Write out the records again exactly. Nothing should be dropped.

+++ Material shown +++

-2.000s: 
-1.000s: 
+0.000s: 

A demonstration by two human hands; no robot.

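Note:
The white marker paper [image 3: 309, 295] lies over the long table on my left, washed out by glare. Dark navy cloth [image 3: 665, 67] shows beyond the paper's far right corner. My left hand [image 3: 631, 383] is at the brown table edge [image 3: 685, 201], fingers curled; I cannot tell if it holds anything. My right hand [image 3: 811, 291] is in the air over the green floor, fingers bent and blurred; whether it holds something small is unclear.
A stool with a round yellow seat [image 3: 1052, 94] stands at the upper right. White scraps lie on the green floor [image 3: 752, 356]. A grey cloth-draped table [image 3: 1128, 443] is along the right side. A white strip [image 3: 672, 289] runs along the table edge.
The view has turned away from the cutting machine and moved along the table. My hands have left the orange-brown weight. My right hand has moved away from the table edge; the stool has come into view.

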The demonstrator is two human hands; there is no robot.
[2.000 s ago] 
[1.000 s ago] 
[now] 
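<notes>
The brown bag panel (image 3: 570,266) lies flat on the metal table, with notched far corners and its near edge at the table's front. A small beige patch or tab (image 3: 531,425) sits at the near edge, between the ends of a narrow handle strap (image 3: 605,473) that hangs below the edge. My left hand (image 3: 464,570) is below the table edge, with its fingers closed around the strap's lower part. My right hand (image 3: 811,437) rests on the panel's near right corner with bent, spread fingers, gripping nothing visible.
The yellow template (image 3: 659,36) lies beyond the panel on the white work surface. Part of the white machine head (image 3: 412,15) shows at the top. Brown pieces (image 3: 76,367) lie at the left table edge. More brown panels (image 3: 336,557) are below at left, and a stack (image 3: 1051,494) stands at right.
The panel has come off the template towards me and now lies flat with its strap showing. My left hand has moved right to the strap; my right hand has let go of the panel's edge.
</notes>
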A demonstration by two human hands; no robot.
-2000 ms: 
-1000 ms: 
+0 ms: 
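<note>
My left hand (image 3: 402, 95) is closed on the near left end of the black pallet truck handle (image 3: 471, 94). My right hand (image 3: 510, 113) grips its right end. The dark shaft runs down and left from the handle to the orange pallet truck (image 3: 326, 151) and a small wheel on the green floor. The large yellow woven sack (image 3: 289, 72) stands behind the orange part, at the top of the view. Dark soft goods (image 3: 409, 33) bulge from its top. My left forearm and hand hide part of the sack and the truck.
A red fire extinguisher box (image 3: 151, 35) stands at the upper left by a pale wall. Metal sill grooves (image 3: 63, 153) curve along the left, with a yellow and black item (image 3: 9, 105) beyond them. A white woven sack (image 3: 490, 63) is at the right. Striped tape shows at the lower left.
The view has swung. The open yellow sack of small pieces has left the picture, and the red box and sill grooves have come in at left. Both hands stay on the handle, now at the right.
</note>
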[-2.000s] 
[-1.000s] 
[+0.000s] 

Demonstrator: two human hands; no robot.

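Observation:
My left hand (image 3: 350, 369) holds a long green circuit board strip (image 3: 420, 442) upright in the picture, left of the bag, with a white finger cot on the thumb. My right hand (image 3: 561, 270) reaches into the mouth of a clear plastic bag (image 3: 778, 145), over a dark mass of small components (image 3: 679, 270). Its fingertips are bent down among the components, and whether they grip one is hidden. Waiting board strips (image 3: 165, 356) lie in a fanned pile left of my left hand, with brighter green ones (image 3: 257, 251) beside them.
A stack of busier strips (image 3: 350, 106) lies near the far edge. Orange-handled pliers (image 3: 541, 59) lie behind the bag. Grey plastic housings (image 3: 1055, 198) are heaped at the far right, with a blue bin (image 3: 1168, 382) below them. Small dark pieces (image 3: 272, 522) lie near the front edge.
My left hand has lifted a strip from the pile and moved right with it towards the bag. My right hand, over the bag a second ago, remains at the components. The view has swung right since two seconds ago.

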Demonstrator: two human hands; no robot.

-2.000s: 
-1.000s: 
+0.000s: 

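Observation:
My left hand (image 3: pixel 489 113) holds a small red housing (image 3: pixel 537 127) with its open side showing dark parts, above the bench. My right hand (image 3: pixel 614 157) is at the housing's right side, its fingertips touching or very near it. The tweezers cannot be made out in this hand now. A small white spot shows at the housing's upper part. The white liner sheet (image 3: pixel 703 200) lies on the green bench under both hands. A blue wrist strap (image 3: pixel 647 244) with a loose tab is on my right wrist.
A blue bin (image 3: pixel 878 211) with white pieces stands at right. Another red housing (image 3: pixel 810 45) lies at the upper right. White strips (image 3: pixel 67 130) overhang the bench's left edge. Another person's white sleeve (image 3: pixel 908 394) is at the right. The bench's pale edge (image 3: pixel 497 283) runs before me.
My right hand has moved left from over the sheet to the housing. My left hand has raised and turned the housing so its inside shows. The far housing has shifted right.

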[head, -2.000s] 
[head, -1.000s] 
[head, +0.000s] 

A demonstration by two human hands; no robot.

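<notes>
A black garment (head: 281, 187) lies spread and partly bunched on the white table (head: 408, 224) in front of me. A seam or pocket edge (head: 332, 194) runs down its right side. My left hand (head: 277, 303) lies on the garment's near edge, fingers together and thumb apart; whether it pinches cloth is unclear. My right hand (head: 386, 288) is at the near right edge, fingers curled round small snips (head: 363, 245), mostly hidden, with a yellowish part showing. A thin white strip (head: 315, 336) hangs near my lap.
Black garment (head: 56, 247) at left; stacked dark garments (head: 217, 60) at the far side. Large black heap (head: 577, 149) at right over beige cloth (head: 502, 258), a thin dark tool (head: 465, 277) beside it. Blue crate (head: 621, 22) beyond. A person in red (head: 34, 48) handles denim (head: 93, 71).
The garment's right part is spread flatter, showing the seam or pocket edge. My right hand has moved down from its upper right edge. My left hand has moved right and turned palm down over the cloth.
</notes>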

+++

Solution to this exercise
-2.000s: 
-1.000s: 
+0.000s: 

A demonstration by two human hands; no robot.

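Note:
The white marker paper [image 3: 309, 295] lies over the long table on my left, washed out by glare. Dark navy cloth [image 3: 665, 67] shows beyond the paper's far right corner. My left hand [image 3: 631, 383] is at the brown table edge [image 3: 685, 201], fingers curled; I cannot tell if it holds anything. My right hand [image 3: 811, 291] is in the air over the green floor, fingers bent and blurred; whether it holds something small is unclear.
A stool with a round yellow seat [image 3: 1052, 94] stands at the upper right. White scraps lie on the green floor [image 3: 752, 356]. A grey cloth-draped table [image 3: 1128, 443] is along the right side. A white strip [image 3: 672, 289] runs along the table edge.
The view has turned away from the cutting machine and moved along the table. My hands have left the orange-brown weight. My right hand has moved away from the table edge; the stool has come into view.
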
The demonstrator is two human hands; there is no robot.
[2.000 s ago] 
[1.000 s ago] 
[now] 
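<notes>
The brown bag panel (image 3: 570,266) lies flat on the metal table, with notched far corners and its near edge at the table's front. A small beige patch or tab (image 3: 531,425) sits at the near edge, between the ends of a narrow handle strap (image 3: 605,473) that hangs below the edge. My left hand (image 3: 464,570) is below the table edge, with its fingers closed around the strap's lower part. My right hand (image 3: 811,437) rests on the panel's near right corner with bent, spread fingers, gripping nothing visible.
The yellow template (image 3: 659,36) lies beyond the panel on the white work surface. Part of the white machine head (image 3: 412,15) shows at the top. Brown pieces (image 3: 76,367) lie at the left table edge. More brown panels (image 3: 336,557) are below at left, and a stack (image 3: 1051,494) stands at right.
The panel has come off the template towards me and now lies flat with its strap showing. My left hand has moved right to the strap; my right hand has let go of the panel's edge.
</notes>
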A demonstration by two human hands; no robot.
-2000 ms: 
-1000 ms: 
+0 ms: 
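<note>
My left hand (image 3: 402, 95) is closed on the near left end of the black pallet truck handle (image 3: 471, 94). My right hand (image 3: 510, 113) grips its right end. The dark shaft runs down and left from the handle to the orange pallet truck (image 3: 326, 151) and a small wheel on the green floor. The large yellow woven sack (image 3: 289, 72) stands behind the orange part, at the top of the view. Dark soft goods (image 3: 409, 33) bulge from its top. My left forearm and hand hide part of the sack and the truck.
A red fire extinguisher box (image 3: 151, 35) stands at the upper left by a pale wall. Metal sill grooves (image 3: 63, 153) curve along the left, with a yellow and black item (image 3: 9, 105) beyond them. A white woven sack (image 3: 490, 63) is at the right. Striped tape shows at the lower left.
The view has swung. The open yellow sack of small pieces has left the picture, and the red box and sill grooves have come in at left. Both hands stay on the handle, now at the right.
</note>
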[-2.000s] 
[-1.000s] 
[+0.000s] 

Demonstrator: two human hands; no robot.

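Observation:
My left hand (image 3: 350, 369) holds a long green circuit board strip (image 3: 420, 442) upright in the picture, left of the bag, with a white finger cot on the thumb. My right hand (image 3: 561, 270) reaches into the mouth of a clear plastic bag (image 3: 778, 145), over a dark mass of small components (image 3: 679, 270). Its fingertips are bent down among the components, and whether they grip one is hidden. Waiting board strips (image 3: 165, 356) lie in a fanned pile left of my left hand, with brighter green ones (image 3: 257, 251) beside them.
A stack of busier strips (image 3: 350, 106) lies near the far edge. Orange-handled pliers (image 3: 541, 59) lie behind the bag. Grey plastic housings (image 3: 1055, 198) are heaped at the far right, with a blue bin (image 3: 1168, 382) below them. Small dark pieces (image 3: 272, 522) lie near the front edge.
My left hand has lifted a strip from the pile and moved right with it towards the bag. My right hand, over the bag a second ago, remains at the components. The view has swung right since two seconds ago.
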
Demonstrator: two human hands; no robot.

-2.000s: 
-1.000s: 
+0.000s: 

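Observation:
My left hand (image 3: pixel 489 113) holds a small red housing (image 3: pixel 537 127) with its open side showing dark parts, above the bench. My right hand (image 3: pixel 614 157) is at the housing's right side, its fingertips touching or very near it. The tweezers cannot be made out in this hand now. A small white spot shows at the housing's upper part. The white liner sheet (image 3: pixel 703 200) lies on the green bench under both hands. A blue wrist strap (image 3: pixel 647 244) with a loose tab is on my right wrist.
A blue bin (image 3: pixel 878 211) with white pieces stands at right. Another red housing (image 3: pixel 810 45) lies at the upper right. White strips (image 3: pixel 67 130) overhang the bench's left edge. Another person's white sleeve (image 3: pixel 908 394) is at the right. The bench's pale edge (image 3: pixel 497 283) runs before me.
My right hand has moved left from over the sheet to the housing. My left hand has raised and turned the housing so its inside shows. The far housing has shifted right.
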
[head, -2.000s] 
[head, -1.000s] 
[head, +0.000s] 

A demonstration by two human hands; no robot.

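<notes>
A black garment (head: 281, 187) lies spread and partly bunched on the white table (head: 408, 224) in front of me. A seam or pocket edge (head: 332, 194) runs down its right side. My left hand (head: 277, 303) lies on the garment's near edge, fingers together and thumb apart; whether it pinches cloth is unclear. My right hand (head: 386, 288) is at the near right edge, fingers curled round small snips (head: 363, 245), mostly hidden, with a yellowish part showing. A thin white strip (head: 315, 336) hangs near my lap.
Black garment (head: 56, 247) at left; stacked dark garments (head: 217, 60) at the far side. Large black heap (head: 577, 149) at right over beige cloth (head: 502, 258), a thin dark tool (head: 465, 277) beside it. Blue crate (head: 621, 22) beyond. A person in red (head: 34, 48) handles denim (head: 93, 71).
The garment's right part is spread flatter, showing the seam or pocket edge. My right hand has moved down from its upper right edge. My left hand has moved right and turned palm down over the cloth.
</notes>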

For this exercise, nothing further remains to be done.